1. Field of the Invention
The present invention relates to an Orthogonal Frequency Division Multiple Access (OFDMA) cellular system. More particularly, the present invention relates to a method and an apparatus for managing resources used for wireless communication.
2. Description of the Related Art
A wireless cellular communication system covers its entire service area with a plurality of Base Stations (BSs) on a division basis, and connects an air interface between each BS and each of a plurality of Mobile Stations (MSs) or Subscriber Stations (SSs) in an area of the BS, thereby providing wireless communication services to users. The air interface is connected based on wireless resources, which may be configured in a time domain, a frequency domain, or a two-dimensional time-frequency domain. More particularly, an Orthogonal Frequency Division Multiple Access (OFDMA) cellular system employs a scheme of configuring all wireless resources in a two-dimensional domain consisting of a frequency domain and a time domain, and allocating the wireless resources on a division basis according to the channel type and the user.
An Institute of Electrical and Electronics Engineers (IEEE) 802.16m system, one of the conventional OFDMA cellular systems, has a basic frame structure in which each superframe is divided into a plurality of frames and each frame is divided into a plurality of subframes. Each subframe includes a plurality of OFDMA symbols, and multiple subframes in a frame may be allocated for both or one of a Downlink (DL) transmission and an Uplink (UL) transmission, according to whether they are used in a Frequency Division Duplex (FDD) mode or a Time Division Duplex (TDD) mode.
FIG. 1 is a diagram schematically illustrating a structure of a UL subframe used in an OFDMA cellular communication system according to the related art.
Referring to FIG. 1, a UL subframe 100 is identified by symbol numbers 102 in the time domain and by distributed Logical Resource Unit (LRU) indexes 104 over the frequency domain. In the UL subframe 100 are first allocated feedback channels 112, such as a Primary Fast Feedback Channel (PFBCH) and a Secondary Fast Feedback Channel (SFBCH), and next allocated a BandWidth Request (BW REQ) channel 114, in the direction of the frequency domain, and the remaining region 116 is allocated for data bursts. In the data region 116 may be allocated a Ranging Channel (RNG CH) that an MS can use for network entry.
The IEEE 802.16m system supports an Advanced Air Interface (AAI) compared with an IEEE 802.16e system. In comparison, the IEEE 802.16e system is called a legacy system or a Wireless Metropolitan Area Networks (Wireless MAN) OFDMA system.
The IEEE 802.16m system should be able to ensure support of legacy systems with the IEEE 802.16e system. To this end, Time Division Multiplexing (TDM) is considered in a DL, and TDM or Frequency Division Multiplexing (FDM) is considered in a UL. However, in the UL, since use of TDM considerably reduces coverage, it is preferable to use FDM in order to ensure link budget of the UL.

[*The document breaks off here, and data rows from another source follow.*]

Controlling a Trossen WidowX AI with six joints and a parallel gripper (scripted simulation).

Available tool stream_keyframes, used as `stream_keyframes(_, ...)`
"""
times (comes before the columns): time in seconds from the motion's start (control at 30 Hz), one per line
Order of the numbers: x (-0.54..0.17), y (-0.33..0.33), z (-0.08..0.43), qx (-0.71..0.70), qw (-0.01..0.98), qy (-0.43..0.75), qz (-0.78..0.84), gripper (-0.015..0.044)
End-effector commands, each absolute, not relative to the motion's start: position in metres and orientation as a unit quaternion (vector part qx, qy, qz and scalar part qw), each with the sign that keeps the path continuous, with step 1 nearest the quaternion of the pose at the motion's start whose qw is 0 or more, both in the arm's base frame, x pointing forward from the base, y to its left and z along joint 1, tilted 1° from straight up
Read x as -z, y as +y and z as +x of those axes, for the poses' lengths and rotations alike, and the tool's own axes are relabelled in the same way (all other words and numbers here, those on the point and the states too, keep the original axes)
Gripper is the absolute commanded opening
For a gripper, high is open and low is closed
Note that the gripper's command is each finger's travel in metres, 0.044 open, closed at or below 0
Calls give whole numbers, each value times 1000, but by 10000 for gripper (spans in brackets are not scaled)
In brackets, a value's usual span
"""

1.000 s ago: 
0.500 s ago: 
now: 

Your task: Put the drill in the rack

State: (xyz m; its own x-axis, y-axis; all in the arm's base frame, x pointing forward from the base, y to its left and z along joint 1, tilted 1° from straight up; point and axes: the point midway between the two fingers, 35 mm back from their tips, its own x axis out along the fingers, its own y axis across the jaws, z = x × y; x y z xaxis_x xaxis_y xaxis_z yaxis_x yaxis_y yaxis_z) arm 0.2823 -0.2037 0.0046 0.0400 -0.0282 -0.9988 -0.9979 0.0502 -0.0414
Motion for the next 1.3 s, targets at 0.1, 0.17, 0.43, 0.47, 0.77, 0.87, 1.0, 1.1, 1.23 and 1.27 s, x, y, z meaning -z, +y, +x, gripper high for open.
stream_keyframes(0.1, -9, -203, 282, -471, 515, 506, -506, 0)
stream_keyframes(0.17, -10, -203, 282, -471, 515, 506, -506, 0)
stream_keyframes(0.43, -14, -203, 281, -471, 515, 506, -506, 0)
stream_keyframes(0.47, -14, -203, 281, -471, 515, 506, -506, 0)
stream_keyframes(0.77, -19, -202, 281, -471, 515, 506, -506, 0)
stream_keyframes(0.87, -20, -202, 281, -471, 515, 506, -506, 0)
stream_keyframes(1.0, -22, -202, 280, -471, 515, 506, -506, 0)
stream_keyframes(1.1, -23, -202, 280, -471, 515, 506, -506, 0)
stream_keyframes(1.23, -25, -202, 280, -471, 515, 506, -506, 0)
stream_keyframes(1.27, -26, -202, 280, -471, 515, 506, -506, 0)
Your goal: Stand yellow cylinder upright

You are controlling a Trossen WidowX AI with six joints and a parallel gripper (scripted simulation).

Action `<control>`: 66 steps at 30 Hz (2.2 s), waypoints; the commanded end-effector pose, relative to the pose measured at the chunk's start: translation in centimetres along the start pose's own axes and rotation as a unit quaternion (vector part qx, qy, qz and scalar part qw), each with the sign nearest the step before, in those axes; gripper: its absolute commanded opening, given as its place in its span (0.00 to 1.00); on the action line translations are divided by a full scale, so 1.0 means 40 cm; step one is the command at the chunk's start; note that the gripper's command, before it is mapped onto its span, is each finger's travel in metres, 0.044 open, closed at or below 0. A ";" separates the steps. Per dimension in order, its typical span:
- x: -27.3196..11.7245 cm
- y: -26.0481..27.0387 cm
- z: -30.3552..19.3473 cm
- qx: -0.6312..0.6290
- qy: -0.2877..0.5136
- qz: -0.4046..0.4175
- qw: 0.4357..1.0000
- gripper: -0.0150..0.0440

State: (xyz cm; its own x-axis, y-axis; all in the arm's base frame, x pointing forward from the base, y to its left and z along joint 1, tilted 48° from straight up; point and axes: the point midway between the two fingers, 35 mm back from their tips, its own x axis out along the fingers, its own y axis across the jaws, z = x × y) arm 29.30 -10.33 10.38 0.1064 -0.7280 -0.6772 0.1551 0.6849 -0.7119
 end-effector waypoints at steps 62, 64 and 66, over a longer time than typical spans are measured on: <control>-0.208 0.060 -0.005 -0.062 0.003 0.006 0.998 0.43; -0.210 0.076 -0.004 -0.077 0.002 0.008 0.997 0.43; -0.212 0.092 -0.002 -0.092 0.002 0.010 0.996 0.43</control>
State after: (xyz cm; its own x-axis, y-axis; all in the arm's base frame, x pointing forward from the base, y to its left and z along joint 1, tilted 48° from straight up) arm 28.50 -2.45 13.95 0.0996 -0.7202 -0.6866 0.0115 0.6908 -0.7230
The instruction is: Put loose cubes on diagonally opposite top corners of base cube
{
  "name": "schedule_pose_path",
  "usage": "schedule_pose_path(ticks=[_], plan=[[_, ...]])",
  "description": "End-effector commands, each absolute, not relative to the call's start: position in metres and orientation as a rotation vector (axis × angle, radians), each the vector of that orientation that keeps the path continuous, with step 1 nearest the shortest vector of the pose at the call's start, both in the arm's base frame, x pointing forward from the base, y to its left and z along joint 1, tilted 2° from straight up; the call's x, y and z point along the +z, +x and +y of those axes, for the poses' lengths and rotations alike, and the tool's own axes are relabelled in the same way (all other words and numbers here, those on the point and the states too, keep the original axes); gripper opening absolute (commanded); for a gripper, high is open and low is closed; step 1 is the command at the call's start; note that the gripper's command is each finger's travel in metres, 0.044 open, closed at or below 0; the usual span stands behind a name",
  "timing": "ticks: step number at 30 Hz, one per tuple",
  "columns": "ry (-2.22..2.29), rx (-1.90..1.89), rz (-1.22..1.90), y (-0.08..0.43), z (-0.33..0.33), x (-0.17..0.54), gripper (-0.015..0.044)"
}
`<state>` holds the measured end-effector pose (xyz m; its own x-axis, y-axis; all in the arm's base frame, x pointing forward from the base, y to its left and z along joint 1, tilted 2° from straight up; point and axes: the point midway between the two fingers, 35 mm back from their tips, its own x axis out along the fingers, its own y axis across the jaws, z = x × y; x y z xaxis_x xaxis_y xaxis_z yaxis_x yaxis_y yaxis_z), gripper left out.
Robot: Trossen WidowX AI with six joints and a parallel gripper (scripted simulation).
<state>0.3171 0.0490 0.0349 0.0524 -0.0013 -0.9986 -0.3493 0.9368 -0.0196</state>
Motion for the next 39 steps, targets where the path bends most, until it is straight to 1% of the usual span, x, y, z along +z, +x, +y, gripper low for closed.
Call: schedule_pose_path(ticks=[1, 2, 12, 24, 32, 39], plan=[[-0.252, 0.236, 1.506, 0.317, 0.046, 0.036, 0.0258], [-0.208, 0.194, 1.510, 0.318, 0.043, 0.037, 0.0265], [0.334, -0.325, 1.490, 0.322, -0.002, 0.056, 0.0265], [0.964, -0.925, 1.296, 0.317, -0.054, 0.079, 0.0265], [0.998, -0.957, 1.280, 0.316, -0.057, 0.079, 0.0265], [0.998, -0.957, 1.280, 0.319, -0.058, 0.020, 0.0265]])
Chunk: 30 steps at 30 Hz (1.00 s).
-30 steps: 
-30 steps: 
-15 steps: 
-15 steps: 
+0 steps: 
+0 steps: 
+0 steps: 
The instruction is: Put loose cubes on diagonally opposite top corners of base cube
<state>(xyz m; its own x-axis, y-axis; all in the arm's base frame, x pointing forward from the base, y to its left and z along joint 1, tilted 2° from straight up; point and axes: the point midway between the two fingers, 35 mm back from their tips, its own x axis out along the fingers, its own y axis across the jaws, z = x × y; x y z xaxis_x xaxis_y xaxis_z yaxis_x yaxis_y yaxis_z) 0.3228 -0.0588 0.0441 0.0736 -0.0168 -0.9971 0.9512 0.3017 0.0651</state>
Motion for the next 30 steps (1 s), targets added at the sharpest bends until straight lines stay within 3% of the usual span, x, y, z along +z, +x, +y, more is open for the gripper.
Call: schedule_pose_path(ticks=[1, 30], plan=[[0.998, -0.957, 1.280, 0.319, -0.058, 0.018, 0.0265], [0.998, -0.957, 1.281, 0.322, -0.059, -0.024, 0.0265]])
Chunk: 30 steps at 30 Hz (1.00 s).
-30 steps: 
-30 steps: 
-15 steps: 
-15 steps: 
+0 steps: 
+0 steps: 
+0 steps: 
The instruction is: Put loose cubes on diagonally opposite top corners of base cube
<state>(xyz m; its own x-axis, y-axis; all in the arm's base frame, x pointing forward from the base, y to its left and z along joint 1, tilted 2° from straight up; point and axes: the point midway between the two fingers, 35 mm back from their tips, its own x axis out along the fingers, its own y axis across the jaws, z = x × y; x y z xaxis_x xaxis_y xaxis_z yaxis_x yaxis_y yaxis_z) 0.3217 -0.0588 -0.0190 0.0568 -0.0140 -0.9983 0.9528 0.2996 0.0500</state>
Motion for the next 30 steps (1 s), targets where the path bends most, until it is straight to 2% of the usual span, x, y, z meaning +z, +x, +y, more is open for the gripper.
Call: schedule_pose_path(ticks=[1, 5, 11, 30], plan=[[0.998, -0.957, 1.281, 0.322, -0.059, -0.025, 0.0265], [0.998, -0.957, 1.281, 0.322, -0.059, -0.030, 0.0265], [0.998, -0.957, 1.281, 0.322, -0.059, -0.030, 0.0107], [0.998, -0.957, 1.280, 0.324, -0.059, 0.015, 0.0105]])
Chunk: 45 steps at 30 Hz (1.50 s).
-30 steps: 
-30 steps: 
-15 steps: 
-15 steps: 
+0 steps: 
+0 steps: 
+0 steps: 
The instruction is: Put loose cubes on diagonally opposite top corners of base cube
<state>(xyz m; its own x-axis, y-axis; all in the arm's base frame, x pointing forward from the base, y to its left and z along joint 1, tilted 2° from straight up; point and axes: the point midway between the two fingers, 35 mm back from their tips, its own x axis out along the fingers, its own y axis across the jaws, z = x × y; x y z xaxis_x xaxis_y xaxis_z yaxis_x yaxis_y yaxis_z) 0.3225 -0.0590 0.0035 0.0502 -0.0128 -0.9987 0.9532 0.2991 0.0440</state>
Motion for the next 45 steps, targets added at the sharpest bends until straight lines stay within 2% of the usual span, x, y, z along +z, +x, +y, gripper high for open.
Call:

When FDM is used in the UL, there is a need to balance loads of frequency resources for an advanced system and frequency resources for a legacy system according to the number and traffic usage of Advanced MSs (AMSs) existing in the system and capable of supporting IEEE 802.16m, and legacy MSs supporting only IEEE 802.16e. However, if the load balancing is flexibly performed, a signaling load may occur to notify the location of resources in use to an MS(s) having accessed the system. To minimize the signaling load, it is preferable for a signaling period not to be set short. In this case, since the MS should first get information about the location of resources used in the system, the latency of an MS's initial entry or handover process may increase in proportion to the signaling period.
Therefore, a need exists for a resource management method and apparatus for causing an advanced system and a legacy system to coexist based on FDM in an OFDMA cellular system.